Further, the technical solution of the present invention also provides a mechanism that can calculate the gradient of the final performance with respect to its three-dimensional coordinates for each joint in each frame and then give an indication of how to adjust the posture in order to improve the performance quickly.

The technical scheme of the invention provides a real-time hand motion recognition and evaluation method based on RGB video aiming at the research blank of hand motion evaluation in the field of human behavior analysis based on video processing, the problem of corresponding error of features and real physical parts in human motion evaluation and the real-time problem of a motion evaluation system, so as to solve the matching accuracy of the extracted features and human hand details in a real scene in the process of constantly changing the visual angle of a camera, improve the calculation/operation efficiency of overall motion recognition and evaluation, realize real-time virtual reconstruction of hand motion, evaluate the human hand motion in real time and accurately and improve the accuracy and robustness of the overall motion evaluation.

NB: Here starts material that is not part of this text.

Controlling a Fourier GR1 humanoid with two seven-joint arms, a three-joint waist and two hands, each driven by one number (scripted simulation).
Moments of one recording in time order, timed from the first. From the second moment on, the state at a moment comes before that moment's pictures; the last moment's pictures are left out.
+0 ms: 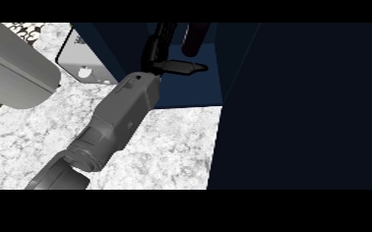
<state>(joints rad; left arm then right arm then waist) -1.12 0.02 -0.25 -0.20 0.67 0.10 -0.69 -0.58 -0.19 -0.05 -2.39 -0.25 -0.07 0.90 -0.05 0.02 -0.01</state>
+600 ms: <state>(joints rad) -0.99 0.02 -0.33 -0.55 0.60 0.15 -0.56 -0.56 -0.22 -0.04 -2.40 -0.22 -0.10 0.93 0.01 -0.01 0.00</state>
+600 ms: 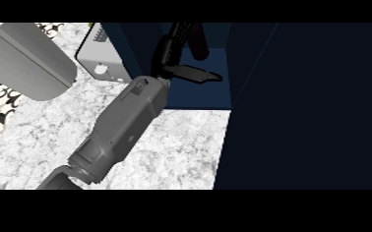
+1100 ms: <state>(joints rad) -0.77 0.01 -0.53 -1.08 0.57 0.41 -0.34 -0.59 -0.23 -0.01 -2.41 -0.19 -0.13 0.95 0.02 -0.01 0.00</state>
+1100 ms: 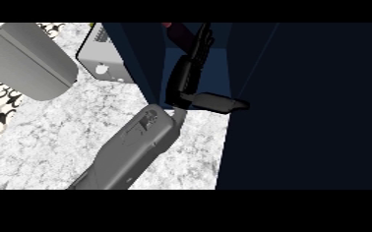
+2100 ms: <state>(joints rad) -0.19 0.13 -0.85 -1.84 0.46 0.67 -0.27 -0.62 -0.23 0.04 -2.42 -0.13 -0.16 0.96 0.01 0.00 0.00</state>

The method can be widely applied to the fields of vision-based hand posture estimation, motion quality evaluation methods and the like.

Claims

1. A data-driven real-time hand motion evaluation method based on RGB video is characterized by comprising the following steps:

1) acquiring a video to be recognized of a hand;

2) performing hand region segmentation on the video to be identified;

2. The data-driven RGB video-based real-time hand motion assessment method as claimed in claim 1, wherein said gesture estimation and organization at least comprises: for conventional RGB video containing image frames showing both hands of a person, the pose of both hands is extracted as a feature of each still frame.

3. The data-driven RGB video-based real-time hand motion assessment method as claimed in claim 1, wherein the gesture estimation and organization is implemented by a hand segmentation module, a 2D hand pose estimation module, a 3D hand pose estimation module and a hand pose organization module.

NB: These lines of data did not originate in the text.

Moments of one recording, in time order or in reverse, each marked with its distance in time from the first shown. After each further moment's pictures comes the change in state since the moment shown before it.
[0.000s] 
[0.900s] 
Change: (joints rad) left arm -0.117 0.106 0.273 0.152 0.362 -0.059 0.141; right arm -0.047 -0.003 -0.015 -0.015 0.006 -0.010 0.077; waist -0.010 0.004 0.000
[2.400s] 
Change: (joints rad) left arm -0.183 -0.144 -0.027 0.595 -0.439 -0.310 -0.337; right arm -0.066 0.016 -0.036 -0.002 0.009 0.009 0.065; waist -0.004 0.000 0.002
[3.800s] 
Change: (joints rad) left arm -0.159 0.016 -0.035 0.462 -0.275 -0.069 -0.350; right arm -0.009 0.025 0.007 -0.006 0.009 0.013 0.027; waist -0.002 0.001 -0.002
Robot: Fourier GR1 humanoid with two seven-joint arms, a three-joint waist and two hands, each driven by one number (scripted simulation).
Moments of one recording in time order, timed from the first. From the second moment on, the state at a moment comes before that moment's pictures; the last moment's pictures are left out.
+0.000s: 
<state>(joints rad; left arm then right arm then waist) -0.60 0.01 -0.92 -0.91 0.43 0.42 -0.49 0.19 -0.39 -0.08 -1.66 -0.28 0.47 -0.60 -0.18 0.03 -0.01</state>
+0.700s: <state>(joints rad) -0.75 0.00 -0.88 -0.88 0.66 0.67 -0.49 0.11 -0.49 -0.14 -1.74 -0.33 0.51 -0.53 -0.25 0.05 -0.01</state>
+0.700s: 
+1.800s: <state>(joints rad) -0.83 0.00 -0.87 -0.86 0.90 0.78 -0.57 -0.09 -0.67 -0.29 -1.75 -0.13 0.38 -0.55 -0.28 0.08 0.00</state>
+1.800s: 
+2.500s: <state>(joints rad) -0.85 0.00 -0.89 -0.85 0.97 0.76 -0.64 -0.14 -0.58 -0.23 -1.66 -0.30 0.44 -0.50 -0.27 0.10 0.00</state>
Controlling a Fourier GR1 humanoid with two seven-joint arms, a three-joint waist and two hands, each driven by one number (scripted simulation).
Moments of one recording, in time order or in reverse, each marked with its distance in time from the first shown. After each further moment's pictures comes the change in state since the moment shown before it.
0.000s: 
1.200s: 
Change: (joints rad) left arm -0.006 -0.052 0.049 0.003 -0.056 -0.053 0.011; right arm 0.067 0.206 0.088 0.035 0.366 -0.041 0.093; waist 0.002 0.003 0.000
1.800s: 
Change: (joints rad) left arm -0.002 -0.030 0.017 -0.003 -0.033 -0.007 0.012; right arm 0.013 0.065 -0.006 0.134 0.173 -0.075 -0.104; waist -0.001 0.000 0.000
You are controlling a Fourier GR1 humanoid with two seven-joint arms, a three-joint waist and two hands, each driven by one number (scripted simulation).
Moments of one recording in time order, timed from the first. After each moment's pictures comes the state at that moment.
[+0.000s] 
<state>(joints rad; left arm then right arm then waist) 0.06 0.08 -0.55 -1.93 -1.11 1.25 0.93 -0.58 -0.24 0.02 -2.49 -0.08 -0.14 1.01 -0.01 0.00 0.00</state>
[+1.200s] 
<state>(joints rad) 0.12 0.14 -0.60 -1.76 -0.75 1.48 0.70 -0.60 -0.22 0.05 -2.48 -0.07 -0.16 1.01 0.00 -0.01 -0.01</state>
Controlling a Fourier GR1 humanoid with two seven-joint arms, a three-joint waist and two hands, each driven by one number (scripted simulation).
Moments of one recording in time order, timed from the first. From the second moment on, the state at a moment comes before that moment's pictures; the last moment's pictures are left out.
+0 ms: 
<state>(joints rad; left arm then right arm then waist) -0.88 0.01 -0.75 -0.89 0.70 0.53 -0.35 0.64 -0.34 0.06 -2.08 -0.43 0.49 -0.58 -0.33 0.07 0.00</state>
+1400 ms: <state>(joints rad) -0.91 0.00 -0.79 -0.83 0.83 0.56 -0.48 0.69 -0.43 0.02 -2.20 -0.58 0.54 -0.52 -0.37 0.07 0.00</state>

4. The data-driven RGB video-based real-time hand motion assessment method according to claim 3, wherein said hand segmentation module is used to identify and segment the region where the human hand is located in each frame of image, and to construct a model using data from the Egohands data set;

5. The method as claimed in claim 3, wherein the hand segmentation module greatly increases the computation efficiency of the module by cropping the flexible region covering the portion to be segmented without affecting the accuracy.

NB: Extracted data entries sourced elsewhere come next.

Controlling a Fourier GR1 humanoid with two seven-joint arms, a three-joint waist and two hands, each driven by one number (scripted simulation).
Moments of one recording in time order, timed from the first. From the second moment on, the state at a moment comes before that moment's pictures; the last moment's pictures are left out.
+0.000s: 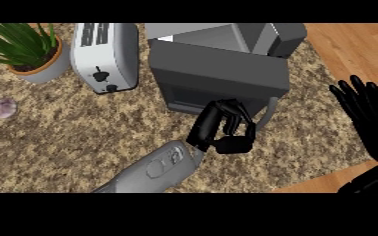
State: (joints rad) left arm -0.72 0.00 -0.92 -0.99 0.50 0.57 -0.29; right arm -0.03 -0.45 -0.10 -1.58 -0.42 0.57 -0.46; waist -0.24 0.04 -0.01
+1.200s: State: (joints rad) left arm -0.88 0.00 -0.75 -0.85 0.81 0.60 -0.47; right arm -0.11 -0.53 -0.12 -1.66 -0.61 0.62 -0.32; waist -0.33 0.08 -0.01
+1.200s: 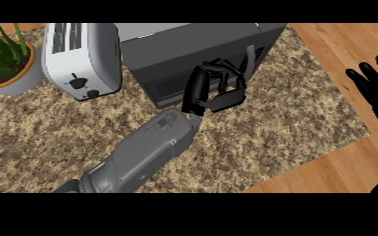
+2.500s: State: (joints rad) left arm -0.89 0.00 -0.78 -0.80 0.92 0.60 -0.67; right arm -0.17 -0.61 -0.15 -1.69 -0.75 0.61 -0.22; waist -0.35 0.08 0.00
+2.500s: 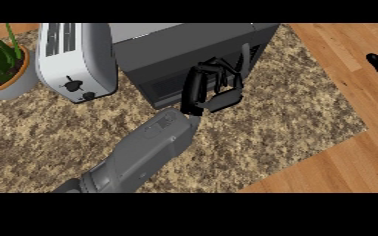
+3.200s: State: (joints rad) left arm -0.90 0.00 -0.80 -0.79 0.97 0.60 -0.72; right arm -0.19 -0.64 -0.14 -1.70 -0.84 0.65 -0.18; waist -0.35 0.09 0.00
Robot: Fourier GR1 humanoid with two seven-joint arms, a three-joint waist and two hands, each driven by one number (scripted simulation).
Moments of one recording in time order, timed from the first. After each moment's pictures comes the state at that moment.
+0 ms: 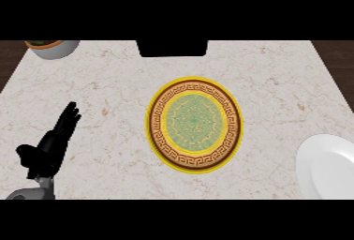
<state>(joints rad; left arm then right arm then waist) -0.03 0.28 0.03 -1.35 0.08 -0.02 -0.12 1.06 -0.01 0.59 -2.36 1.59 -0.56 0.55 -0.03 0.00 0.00</state>
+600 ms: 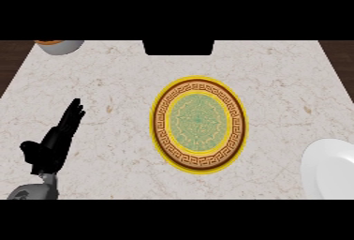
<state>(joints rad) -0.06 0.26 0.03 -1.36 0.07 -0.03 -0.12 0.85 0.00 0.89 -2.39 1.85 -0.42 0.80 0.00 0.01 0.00</state>
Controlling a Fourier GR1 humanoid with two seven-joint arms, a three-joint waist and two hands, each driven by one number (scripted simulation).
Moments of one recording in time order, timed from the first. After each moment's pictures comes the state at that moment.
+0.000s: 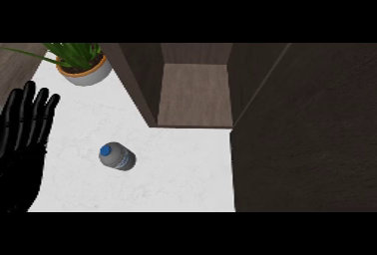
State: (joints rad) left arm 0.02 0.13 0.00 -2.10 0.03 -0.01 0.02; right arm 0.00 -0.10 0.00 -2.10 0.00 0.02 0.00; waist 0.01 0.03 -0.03
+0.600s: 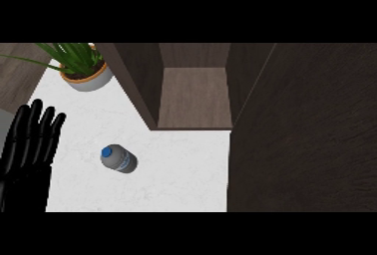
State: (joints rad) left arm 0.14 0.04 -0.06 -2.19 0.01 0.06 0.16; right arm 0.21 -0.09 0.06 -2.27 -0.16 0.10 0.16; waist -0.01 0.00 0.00
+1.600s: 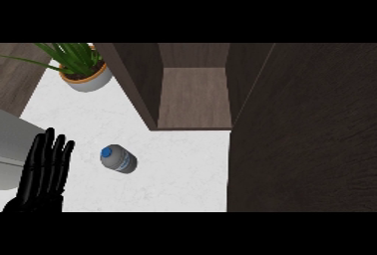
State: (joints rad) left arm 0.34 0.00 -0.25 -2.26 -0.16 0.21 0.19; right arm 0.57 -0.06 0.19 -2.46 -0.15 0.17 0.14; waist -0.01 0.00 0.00
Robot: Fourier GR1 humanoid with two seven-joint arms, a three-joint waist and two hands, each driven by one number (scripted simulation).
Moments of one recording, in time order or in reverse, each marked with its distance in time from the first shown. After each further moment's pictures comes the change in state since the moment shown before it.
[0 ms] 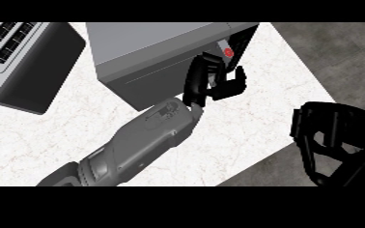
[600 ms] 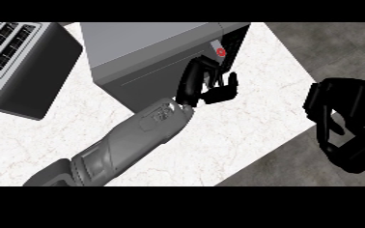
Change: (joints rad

6. The data-driven real-time hand motion estimation method based on RGB video according to claim 5, wherein the computation efficiency is represented by a reconstruction computation cost RCC and an estimation computation ratio ACR;

7. The data-driven RGB video-based real-time hand motion assessment method as claimed in claim 1, wherein the quality assessment of the hand motion is performed by a performance assessment module and a feedback indication module.

8. The data-driven RGB video-based real-time hand motion assessment method as claimed in claim 7, wherein said performance assessment includes: the three-dimensional relative position of the joints is used as a feature for each frame, and then a model is built to analyze spatiotemporal information of the whole video and output scores.

9. The data-driven RGB video-based real-time hand motion assessment method as claimed in claim 7, wherein said feedback indication comprises: the feedback provided instructs the trainee how each of his static postures should be adjusted, giving the joints that need to be adjusted most and the corresponding adjustment direction that maximizes the final score, achieving the maximum improvement of the trainee's final score by establishing a causal relationship between the actions and the score.

10. The data-driven RGB video-based real-time hand motion assessment method as claimed in claim 9, wherein said feedback indication is achieved by maximizing the gradient of the final score with respect to the features of each frame.